I looked away, taking in the low square-line sofas, sad plastic plants, and dirty carpeting. This can’t be happening. Everything seemed surreal. I was at the airport with a man who’d threatened the lives of my brother and father. I was about to climb on a plane with him. I was about to disappear.

And probably never be found.

It wasn’t rational. It was completely nonsensical.

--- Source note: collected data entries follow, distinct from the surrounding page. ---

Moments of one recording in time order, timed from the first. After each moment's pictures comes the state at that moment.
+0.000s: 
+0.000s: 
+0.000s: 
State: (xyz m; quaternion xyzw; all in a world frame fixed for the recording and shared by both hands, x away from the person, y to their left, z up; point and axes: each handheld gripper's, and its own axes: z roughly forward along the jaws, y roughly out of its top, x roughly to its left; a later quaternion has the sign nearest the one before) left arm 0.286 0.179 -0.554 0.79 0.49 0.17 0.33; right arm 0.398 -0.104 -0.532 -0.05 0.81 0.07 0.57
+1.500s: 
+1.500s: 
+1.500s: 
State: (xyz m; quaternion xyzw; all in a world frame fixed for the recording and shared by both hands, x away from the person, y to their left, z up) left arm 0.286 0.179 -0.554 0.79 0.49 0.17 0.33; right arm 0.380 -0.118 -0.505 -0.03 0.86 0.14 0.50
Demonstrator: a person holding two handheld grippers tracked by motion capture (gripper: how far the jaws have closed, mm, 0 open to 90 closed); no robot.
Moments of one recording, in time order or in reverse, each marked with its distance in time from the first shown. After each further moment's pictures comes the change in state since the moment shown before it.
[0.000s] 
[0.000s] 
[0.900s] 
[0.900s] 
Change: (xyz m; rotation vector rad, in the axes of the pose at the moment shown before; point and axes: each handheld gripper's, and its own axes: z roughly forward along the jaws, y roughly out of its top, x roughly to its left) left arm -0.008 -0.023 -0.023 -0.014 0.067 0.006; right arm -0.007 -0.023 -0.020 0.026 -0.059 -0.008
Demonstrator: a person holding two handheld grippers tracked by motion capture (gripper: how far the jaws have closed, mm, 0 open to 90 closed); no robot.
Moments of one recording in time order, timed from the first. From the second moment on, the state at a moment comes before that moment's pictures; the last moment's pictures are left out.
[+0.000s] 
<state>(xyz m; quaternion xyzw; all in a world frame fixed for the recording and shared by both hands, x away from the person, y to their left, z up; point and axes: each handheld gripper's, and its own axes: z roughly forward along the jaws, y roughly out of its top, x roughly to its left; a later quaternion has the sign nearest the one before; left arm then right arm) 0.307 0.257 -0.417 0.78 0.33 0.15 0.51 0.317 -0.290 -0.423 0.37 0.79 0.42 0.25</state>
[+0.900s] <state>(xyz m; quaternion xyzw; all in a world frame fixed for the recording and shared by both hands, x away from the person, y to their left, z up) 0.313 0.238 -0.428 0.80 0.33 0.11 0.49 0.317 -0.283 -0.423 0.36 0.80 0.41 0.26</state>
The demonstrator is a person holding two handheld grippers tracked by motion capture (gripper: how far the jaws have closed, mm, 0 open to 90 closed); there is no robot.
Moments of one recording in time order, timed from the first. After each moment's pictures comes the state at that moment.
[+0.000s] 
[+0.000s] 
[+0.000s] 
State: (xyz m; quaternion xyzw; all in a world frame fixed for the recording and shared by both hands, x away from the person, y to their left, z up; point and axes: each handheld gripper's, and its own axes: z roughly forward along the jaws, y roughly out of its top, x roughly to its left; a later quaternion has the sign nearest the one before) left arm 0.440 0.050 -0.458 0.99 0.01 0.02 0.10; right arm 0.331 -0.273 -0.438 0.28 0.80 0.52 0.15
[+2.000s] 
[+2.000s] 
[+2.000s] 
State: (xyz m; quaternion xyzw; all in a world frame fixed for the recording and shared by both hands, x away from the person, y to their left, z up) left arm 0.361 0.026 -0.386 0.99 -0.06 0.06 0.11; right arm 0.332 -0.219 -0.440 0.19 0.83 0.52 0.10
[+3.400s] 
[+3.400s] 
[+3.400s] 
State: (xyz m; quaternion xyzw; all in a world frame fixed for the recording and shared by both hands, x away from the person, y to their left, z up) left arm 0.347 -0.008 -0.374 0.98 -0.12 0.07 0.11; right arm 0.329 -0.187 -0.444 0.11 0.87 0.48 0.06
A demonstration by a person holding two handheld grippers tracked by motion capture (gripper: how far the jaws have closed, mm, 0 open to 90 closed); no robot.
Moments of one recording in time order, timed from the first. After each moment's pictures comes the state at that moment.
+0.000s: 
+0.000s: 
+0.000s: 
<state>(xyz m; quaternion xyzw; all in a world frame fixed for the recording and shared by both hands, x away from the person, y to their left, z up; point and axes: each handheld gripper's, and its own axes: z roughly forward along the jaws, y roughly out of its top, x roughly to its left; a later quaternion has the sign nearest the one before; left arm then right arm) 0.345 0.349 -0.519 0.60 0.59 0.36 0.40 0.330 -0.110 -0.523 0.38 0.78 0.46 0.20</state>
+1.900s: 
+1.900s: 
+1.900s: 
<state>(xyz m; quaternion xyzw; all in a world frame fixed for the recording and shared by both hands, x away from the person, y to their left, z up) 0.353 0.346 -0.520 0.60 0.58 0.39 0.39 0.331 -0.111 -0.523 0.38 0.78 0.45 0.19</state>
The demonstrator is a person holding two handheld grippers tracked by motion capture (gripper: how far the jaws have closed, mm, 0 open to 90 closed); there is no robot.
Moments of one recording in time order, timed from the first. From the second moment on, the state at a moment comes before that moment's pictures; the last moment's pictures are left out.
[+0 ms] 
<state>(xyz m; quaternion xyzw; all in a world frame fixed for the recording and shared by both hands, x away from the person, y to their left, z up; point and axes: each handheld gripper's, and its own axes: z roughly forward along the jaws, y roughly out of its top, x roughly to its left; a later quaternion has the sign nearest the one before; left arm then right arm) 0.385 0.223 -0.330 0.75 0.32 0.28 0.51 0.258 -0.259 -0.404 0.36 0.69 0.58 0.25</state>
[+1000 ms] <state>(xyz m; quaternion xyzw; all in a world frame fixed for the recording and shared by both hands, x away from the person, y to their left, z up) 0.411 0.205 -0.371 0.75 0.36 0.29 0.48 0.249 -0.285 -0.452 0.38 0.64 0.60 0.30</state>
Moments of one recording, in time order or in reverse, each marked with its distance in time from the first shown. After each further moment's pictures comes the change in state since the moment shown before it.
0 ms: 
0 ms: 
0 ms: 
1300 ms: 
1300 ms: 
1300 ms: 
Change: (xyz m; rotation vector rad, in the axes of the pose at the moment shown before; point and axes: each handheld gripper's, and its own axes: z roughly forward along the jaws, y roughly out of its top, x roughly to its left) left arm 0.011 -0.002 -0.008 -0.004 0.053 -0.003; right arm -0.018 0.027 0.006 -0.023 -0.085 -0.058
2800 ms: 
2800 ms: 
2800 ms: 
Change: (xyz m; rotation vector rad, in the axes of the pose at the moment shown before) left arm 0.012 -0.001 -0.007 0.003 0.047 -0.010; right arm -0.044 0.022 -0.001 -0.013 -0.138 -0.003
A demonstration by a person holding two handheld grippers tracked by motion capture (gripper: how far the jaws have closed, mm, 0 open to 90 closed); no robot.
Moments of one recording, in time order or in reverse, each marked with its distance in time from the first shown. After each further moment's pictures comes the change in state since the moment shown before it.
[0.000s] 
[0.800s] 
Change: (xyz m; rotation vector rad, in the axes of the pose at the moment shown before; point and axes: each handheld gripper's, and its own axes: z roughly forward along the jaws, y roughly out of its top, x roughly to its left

Suddenly a drink sounded perfect. Alcohol and vertigo didn’t mix, but damned if I wanted to exist full of grief and horror.

Jethro motioned toward a booth by the window where large spotlights turned the black sea of tarmac into false daylight, casting a warm glow on sleeping jumbo jets ready to depart.

Not giving me a chance to say anything else, or to even relay my preference, he stalked away, beelining for the bar.

Quick. Now.

The moment he had his back to me, I pulled my cell phone from my jacket pocket. He said I could keep it. He said I could talk to anyone I chose. He hadn’t said when—now or when we got to his ‘home’, but I desperately needed Vaughn.